Pour in the chicken or vegetable broth, ensuring the potatoes are fully submerged.
Bring to a boil, then reduce the heat to a simmer. Cover and cook for 15–20 minutes, or until the potatoes are tender and easily pierced with a fork.

Step 4: Make the Roux

In a small saucepan, melt the butter over medium heat.
Stir in the flour, whisking constantly to create a smooth paste. Cook for 1–2 minutes to remove the raw flour taste.
Gradually whisk in the milk until the mixture thickens slightly. Remove from heat.

Step 5: Blend and Combine

Use an immersion blender to partially puree the soup in the pot, leaving some chunks of potato for texture. Alternatively, transfer half the soup to a blender, puree until smooth, and return it to the pot.
Stir in the roux, followed by the heavy cream, to create a creamy consistency.

Step 6: Season and Serve

Add the crispy bacon back into the pot, reserving a few pieces for garnish.
Season with salt, pepper, and smoked paprika (if using). Taste and adjust the seasoning as needed.
Serve hot, topped with shredded cheddar, green onions, and extra bacon bits for garnish.

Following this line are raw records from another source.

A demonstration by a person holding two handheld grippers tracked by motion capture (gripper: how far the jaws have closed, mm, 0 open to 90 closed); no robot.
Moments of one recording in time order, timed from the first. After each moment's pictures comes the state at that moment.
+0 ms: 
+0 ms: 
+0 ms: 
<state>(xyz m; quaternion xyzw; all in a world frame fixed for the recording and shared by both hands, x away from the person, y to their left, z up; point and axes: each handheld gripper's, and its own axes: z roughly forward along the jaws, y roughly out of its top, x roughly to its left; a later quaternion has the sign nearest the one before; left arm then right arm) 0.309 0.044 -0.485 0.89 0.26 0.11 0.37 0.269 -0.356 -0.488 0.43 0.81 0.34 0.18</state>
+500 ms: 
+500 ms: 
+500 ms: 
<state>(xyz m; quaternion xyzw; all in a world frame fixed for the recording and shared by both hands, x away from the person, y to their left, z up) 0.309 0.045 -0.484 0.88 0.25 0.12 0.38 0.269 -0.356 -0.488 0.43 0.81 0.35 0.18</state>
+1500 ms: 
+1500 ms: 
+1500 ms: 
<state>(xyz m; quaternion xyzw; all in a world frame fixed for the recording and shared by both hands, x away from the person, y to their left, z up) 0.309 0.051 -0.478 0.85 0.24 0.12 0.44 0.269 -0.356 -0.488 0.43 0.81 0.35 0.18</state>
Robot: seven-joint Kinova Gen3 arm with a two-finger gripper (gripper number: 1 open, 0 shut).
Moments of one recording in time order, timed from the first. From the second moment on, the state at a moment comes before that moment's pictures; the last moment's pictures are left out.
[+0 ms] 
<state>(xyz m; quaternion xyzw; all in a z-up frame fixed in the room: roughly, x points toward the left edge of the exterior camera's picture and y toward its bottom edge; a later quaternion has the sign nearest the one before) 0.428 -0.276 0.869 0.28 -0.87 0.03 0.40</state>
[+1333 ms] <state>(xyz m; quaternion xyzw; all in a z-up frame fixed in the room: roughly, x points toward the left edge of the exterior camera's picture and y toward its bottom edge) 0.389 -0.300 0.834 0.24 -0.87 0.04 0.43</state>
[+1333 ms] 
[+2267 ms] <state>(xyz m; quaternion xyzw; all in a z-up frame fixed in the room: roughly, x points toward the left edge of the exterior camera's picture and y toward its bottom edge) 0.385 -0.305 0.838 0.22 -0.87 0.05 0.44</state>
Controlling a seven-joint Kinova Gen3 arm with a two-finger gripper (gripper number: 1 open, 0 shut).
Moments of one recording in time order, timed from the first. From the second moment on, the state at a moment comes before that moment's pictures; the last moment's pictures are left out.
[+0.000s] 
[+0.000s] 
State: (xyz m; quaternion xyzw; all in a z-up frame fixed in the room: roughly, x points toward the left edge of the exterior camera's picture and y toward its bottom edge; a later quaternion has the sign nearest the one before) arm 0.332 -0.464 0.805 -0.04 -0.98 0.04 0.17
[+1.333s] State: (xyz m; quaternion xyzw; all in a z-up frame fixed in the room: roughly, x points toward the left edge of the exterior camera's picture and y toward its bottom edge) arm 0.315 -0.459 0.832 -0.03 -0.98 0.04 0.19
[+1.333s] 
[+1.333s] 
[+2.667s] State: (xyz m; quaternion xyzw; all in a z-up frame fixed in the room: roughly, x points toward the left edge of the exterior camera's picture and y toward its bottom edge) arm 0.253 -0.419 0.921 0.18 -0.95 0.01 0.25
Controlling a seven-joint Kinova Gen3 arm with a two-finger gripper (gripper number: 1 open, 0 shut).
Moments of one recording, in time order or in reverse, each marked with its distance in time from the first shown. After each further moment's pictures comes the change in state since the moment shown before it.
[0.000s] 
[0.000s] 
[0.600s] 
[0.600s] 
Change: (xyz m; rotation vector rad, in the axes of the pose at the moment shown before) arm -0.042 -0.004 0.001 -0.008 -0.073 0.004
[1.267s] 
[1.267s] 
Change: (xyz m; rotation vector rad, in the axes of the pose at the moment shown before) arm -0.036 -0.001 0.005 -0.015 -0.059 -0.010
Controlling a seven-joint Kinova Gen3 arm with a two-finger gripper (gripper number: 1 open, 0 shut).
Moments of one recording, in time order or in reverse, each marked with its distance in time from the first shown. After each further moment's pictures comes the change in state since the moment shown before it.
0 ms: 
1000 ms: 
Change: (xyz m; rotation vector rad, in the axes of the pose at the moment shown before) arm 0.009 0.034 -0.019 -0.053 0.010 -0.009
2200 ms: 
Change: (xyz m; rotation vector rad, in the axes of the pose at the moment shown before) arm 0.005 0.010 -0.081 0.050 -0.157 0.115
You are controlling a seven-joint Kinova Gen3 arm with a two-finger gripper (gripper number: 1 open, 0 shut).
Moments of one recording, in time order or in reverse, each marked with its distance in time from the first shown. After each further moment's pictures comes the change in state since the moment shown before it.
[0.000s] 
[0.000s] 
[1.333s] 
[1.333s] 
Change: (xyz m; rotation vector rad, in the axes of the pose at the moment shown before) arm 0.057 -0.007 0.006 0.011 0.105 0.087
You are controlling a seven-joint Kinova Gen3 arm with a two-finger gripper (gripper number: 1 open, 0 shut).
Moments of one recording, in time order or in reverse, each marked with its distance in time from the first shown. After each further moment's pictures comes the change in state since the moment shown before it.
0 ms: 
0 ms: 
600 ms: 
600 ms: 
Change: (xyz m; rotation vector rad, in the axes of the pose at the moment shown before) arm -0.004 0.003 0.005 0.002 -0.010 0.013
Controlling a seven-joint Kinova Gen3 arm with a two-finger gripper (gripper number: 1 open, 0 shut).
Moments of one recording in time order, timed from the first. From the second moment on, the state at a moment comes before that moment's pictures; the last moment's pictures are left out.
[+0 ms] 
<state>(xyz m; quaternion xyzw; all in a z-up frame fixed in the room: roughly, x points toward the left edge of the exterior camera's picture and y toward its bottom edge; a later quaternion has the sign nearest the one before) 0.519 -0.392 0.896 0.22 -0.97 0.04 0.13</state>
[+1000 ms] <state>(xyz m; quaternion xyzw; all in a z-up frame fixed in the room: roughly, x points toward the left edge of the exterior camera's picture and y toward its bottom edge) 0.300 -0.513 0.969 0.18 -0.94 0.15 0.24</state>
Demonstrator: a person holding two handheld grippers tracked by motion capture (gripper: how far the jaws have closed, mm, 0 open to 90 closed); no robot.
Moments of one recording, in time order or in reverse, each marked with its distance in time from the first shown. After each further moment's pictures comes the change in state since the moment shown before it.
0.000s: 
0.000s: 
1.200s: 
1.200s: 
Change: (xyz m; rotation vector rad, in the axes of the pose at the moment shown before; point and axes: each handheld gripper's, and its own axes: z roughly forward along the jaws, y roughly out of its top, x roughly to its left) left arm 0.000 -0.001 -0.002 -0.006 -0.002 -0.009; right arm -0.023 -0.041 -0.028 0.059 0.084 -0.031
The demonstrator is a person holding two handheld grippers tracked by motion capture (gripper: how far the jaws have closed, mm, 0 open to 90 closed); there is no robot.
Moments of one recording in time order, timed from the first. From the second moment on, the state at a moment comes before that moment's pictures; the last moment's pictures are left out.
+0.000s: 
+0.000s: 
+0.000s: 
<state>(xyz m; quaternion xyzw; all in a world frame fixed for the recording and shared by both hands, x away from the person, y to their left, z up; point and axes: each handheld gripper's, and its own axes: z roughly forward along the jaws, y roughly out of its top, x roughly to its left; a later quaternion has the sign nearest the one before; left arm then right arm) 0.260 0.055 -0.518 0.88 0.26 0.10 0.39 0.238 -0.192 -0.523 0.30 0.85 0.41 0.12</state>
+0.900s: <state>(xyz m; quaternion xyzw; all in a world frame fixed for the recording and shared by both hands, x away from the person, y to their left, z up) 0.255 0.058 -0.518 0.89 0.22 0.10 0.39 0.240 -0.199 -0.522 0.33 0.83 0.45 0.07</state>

Tips for the Best Potato and Bacon Soup

Choose the Right Potatoes
Yukon Gold or Russet potatoes work best for this recipe. Yukon Gold adds a naturally creamy texture, while Russets break down more for a thicker consistency.

Cook Bacon to Perfection
For the crispiest bacon, start with a cold pot and cook over medium heat, stirring occasionally.

Blend to Your Liking
Adjust the texture of the soup by blending as much or as little as you prefer. Fully blended results in a velvety soup, while partial blending offers more texture.

Don’t Skip the Garnishes
Toppings like cheese, green onions, and extra bacon take this soup to the next level.